The process of training an ML model involves providing an ML algorithm (that is, the learning algorithm) with training data to learn from. The term ML model refers to the model afterimage that is created by the training process.
After training our ML model, we tend to get the output w.r.t some values of features that may be unknown for a model. After feeding those values to the model, the model predicts the output based on rules learned by the model during training.
Some Machine Learning Algorithms
Linear regression is a type of linear approach for modeling a direct relationship between a variable response (also known as dependent variable) and one or more explanatory variables (also known as independent variables). The case of one explanatory variable is called simple linear regression. For more than one explanatory variable, the process is known as multiple linear regression. This phrase is distinct from multivariate linear regression, where multiple correlated dependent variables or multiple outputs are predicted, rather than a single scalar variable or a single output.

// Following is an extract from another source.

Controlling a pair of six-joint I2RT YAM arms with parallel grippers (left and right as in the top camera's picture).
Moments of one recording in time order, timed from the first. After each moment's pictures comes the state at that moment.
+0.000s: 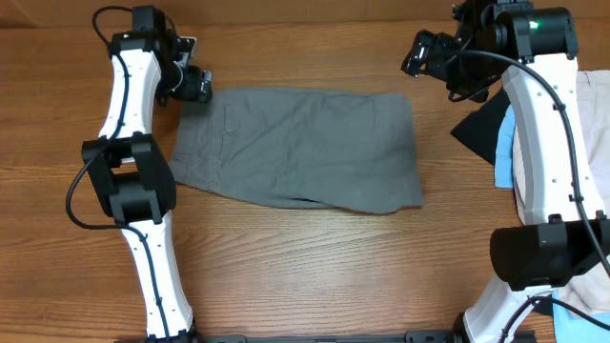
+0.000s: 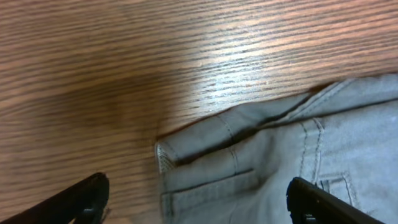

The logistic model (also known as the logit model) is a widely used statistical model that in its basic form uses a logistic function to model a binary dependent variable, although many more complex extensions exist. In regression analysis, logistic regression (or logit regression) is used for estimating the parameters of a logistic model (a form of binary regression). Mathematically, a binary logistic model has a dependent variable with two possible values, such as pass/fail, win/lose, alive/dead or healthy/sick; these are represented by an indicator variable, where the two values are labeled “0” and “1”.
Decision Tree Learning
Generally, decision trees are employed to visually represent decisions and show or inform decision making. When working with machine learning or data mining, decision trees are used as a predictive model. These models outline observations about data to conclusions about the data’s target value.
In these predictive models, the data’s features that are determined through observation are represented by the branches, while the conclusions about the data’s target value are represented as leaves.
Let’s look at an example of various conditions that can determine whether or not someone should go fishing outside. This includes weather conditions and barometric pressure conditions.
The k-nearest neighbor algorithm is a pattern recognition model that can be used for classification as well as for regression. Often abbreviated as k-NN, the k in the k-nearest neighbor is a positive integer, which is typically small. In either classification or regression, the input will consist of the k nearest training examples within a space.
We will focus on k-NN classification. In this method, the output is class membership. This will assign a new object to the class to which its majority of k nearest neighbor belongs. In the case of k = 1, the object is assigned to the class of the nearest neighbor.
Let’s look at an example of a k-nearest neighbor. In the given below diagram, there are blue diamond objects and orange star objects. These belong to two separate classes i.e. the diamond class and the star class.